Maria Luisa Fantappiè, responsabile Medio Oriente dell’Istituto affari internazionali, le rassicurazioni di Biden di non volere una guerra con l’Iran ci garantiscono da una escalation con Teheran?
"Ci garantiscono da una escalation da parte americana. Gli Stati Uniti di Biden non attaccheranno direttamente l’Iran. Per fortuna, anche l’Iran non vuole e non ha mai voluto una guerra diretta contro l’America. È quindi un dato di fatto che entrambi gli attori non vogliano un confronto aperto e diretto. Ovviamente questo noi ci rassicura dal fatto che il botta e risposta attraverso “proxi“, dalle milizie filoraniane in Siria e Iraq agli Houthi in Yemen, non continuerà.
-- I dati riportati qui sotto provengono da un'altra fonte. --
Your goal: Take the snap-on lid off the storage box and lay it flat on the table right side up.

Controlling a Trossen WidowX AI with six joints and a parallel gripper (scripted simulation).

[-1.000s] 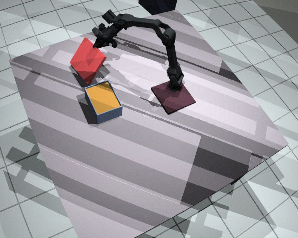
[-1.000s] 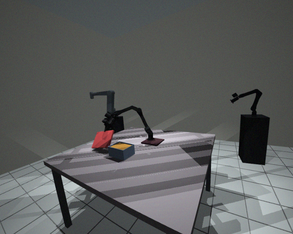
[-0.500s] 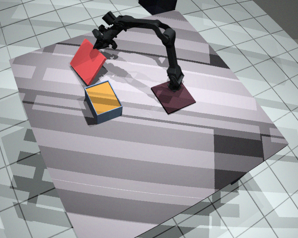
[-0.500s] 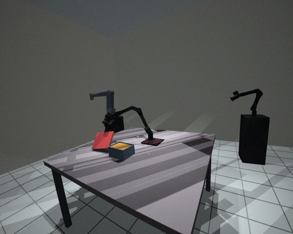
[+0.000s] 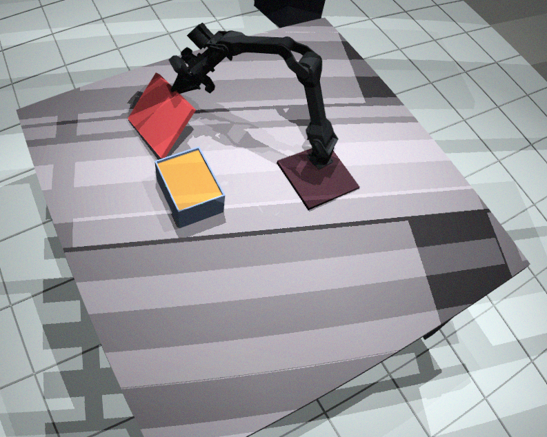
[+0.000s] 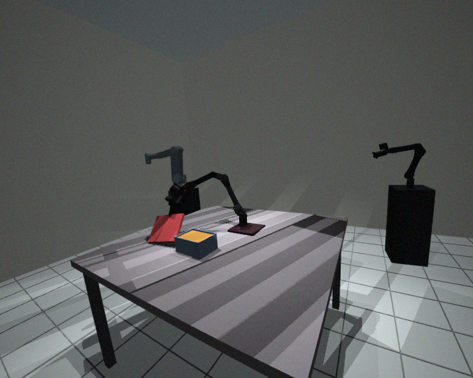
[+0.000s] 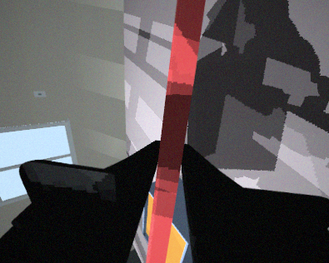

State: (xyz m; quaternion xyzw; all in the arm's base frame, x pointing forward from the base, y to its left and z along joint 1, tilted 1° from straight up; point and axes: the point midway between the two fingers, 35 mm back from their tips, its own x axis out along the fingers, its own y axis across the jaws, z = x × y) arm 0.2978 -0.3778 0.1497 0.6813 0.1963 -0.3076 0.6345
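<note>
The red lid lies 60 mm below my gripper tip, 60 mm ahead of it and 10 mm to the left of it. Also, from my gripper tip: storage box (270 mm to the left, 110 mm ahead, 100 mm below).
</note>
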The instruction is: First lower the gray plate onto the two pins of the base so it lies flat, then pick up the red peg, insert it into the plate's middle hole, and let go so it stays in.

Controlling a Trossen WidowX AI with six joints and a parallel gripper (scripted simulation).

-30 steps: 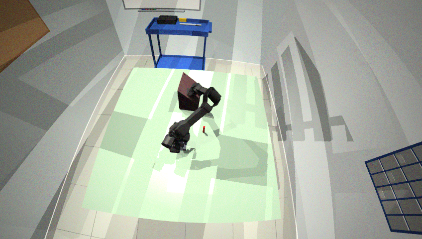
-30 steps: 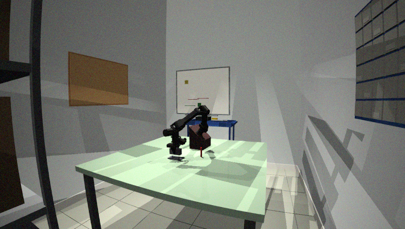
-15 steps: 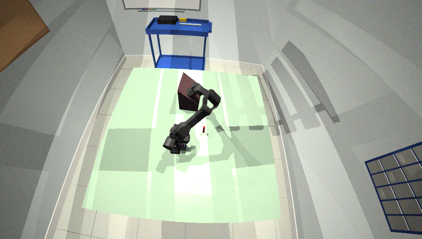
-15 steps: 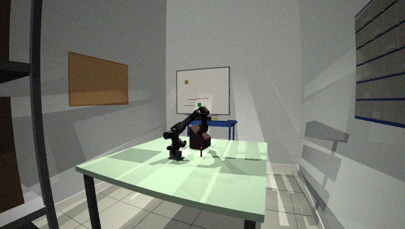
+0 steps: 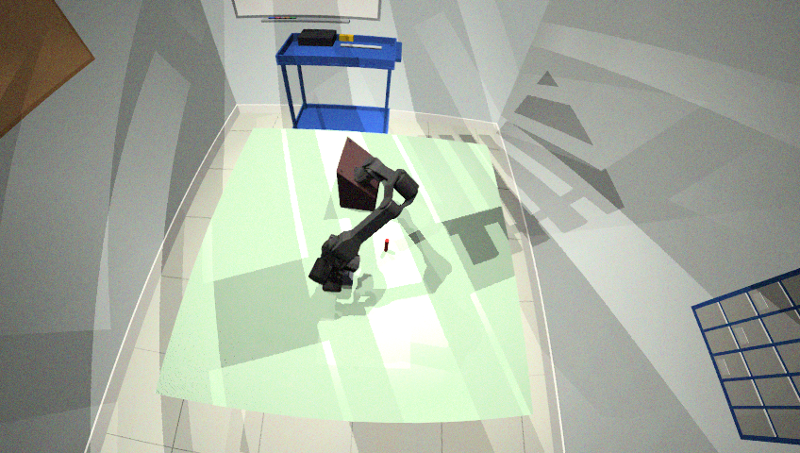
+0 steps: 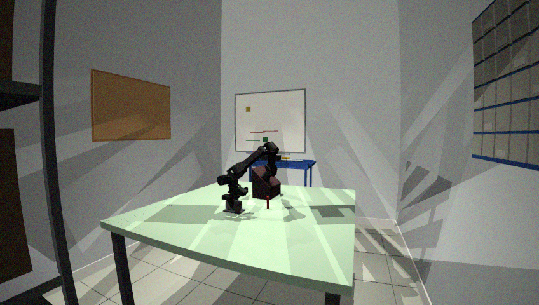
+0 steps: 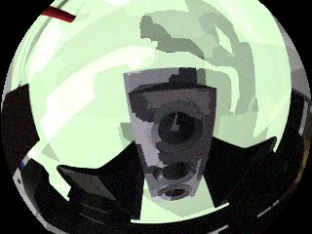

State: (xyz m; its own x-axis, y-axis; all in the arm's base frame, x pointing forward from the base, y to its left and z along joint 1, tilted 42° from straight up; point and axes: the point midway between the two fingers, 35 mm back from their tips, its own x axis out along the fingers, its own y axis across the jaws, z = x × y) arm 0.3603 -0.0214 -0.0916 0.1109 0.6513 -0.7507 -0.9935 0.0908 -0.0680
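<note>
Right now the base is 1 cm below my gripper tip. Round my gripper tip: gray plate: 3 cm above; red peg: 11 cm behind, 18 cm to the left, 2 cm above.
</note>
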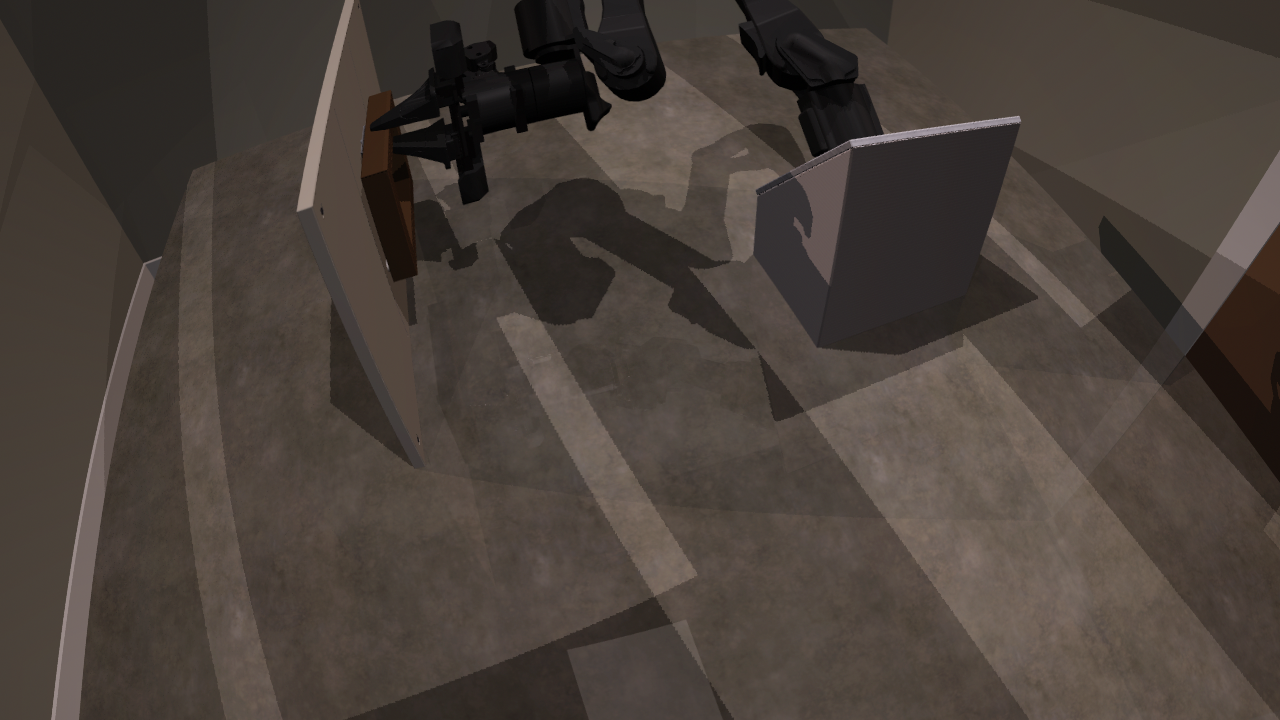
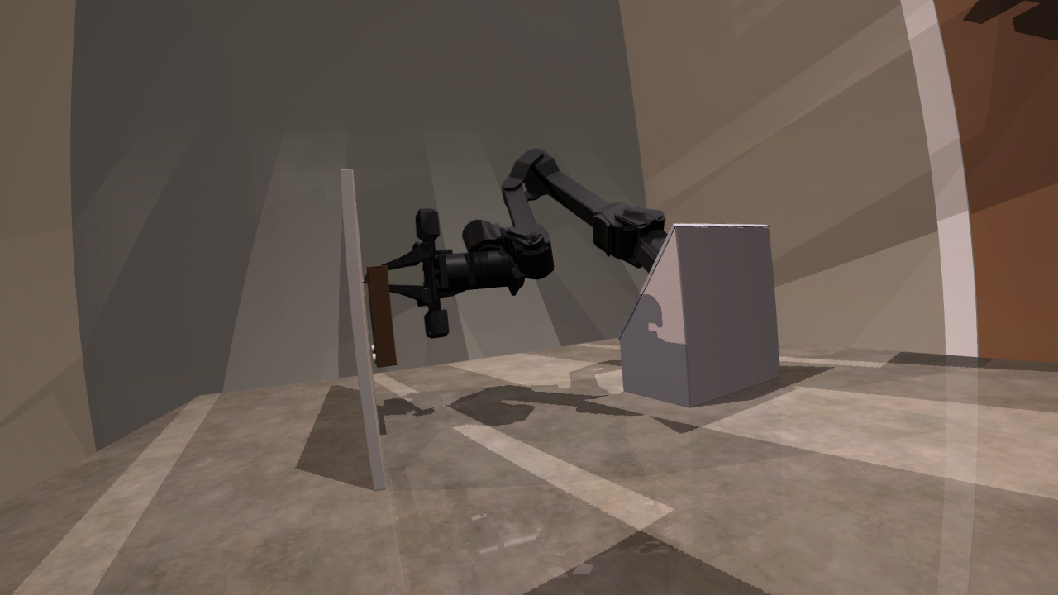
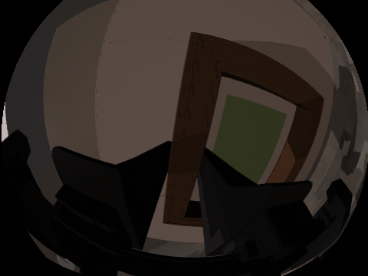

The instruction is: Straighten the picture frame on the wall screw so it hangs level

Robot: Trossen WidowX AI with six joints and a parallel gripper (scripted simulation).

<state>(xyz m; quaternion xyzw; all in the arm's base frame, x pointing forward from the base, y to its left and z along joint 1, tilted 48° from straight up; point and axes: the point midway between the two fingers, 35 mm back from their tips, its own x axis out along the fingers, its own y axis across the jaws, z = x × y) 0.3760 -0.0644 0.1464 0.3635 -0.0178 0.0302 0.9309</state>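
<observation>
My gripper tip is 5 cm above the brown wooden picture frame. The rest, counted from my gripper tip: wall panel 6 cm below, 1 cm ahead.
</observation>
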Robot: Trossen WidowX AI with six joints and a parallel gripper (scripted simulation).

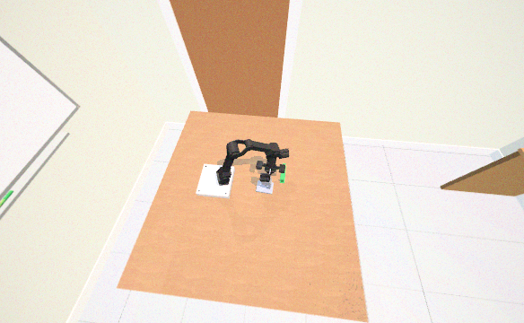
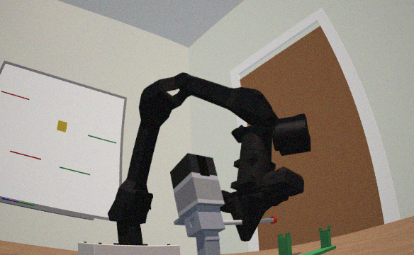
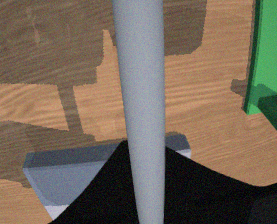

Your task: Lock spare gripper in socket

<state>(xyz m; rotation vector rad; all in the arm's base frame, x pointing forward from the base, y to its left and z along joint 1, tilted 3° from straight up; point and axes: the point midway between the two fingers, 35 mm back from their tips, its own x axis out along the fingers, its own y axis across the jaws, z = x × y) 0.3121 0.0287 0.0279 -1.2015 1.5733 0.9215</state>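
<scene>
The grey mount lies 7 cm to the right of my gripper tip and 3 cm behind it. Round my gripper tip: spare gripper 8 cm above, 7 cm to the right, 3 cm behind; green stand 10 cm ahead, 2 cm to the left, 2 cm below.
</scene>
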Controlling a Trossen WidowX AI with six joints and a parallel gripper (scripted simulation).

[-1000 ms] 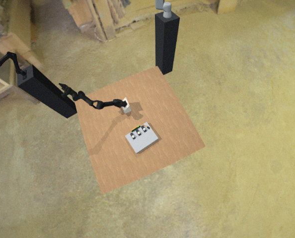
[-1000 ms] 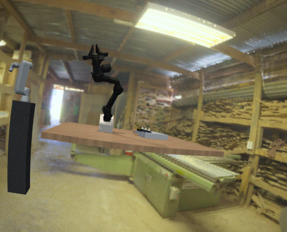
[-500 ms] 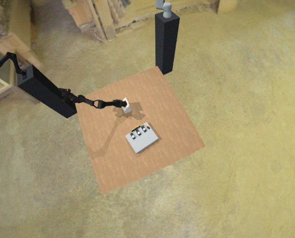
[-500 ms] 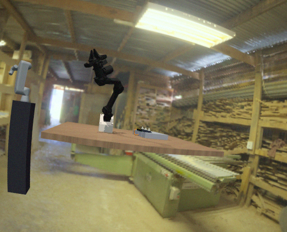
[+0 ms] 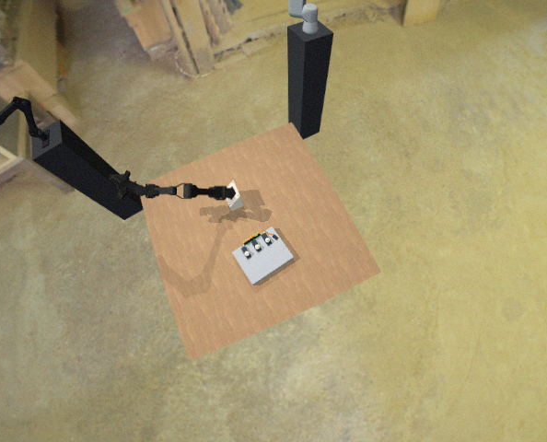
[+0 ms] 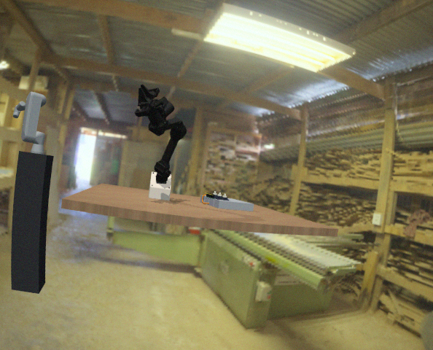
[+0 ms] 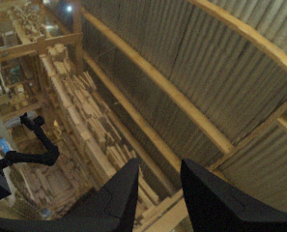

Anzi, a mio avviso il conflitto indiretto proseguirà ancor più fortemente".
La necessità americana di rispondere militarmente è stata determinata solo dal fatto che stavolta ci sono stati 3 morti?
"Biden è stato sempre prudente nell’attaccare target filo iraniani, anche quando ci sono stati attacchi a basi americane. E prima del 7 ottobre ha anche tentato di riaprire, senza successo, il negoziato sul nucleare con Teheran. È una strategia molto diversa da quella di Trump, che nel 2020 ha deciso la più grande operazione contro l’Iran, l’uccisione del generale Qasem Soleimani. Adesso, viste le tre vittime americane e visto che siamo in campagna elettorale, la Casa Bianca non si poteva permettere di non rispondere. I repubblicani la avrebbero accusata di essere debole. Ma se questo non fosse un anno elettorale, forse il calcolo sarebbe stato diverso".
Gli strike americani sortiranno l’effetto sperato di far cessare gli attacchi delle milizie?
"Le posso assicurare che rispondere a questi attacchi non li farà cessare. E gli americani lo sanno benissimo. È una risposta politica all’opinione pubblica americana, iraniana e internazionale".
È sorpresa dalle reazione di condanna ma con toni piuttosto cauti di Teheran?
"Per nulla. Gli iraniani hanno fatto sempre così. Minimizzano per mostrare che sono in grado di incassare il colpo".
In compenso gli iracheni sono furiosi. C’è il rischio che l’attacco spinga il governo iracheno ancora più verso Teheran?
"È questo il vero rischio da temere, la destabilizzazione dell’Iraq. A Baghdad il governo, con premier sciita, è sostenuto da una maggioranza molto vicina ai gruppi pro-iraniani e non può fermare questi gruppi dall’effettuare attacchi contro le basi Usa. Ora, più gli americani effettueranno attacchi sul suolo iracheno, più daranno l’opportunità a queste milizie di dire al primo ministro iracheno che siamo di fronte a una violazione della sovranità dell’Iraq. E questo rischia di mettere in crisi le relazioni dell’Iraq con gli Stati Uniti, con vivo compiacimento dell’Iran".
Si potrebbe persino ipotizzare che le truppe americane possano essere invitate a lasciare l’Iraq?
"Ricordiamoci che l’ultima volta che c’è stata una partenza totale delle forze americane dall’Iraq, l’Isis ha stabilito lo stato islamico. Quindi il governo iracheno sa bene che la presenza americana gli serve sia in fase antiterrorismo che anche come contrappeso alla ingombrante presenza iraniana. Quindi, su questo c’è cautela: il premier Al Sudani sa che una partenza totale degli americani sarebbe un atto molto rischioso per Baghdad. Ma se si avanti così, la sua posizione potrebbe indebolirsi e portare a una partenza forzata, almeno parziale, delle truppe statunitensi".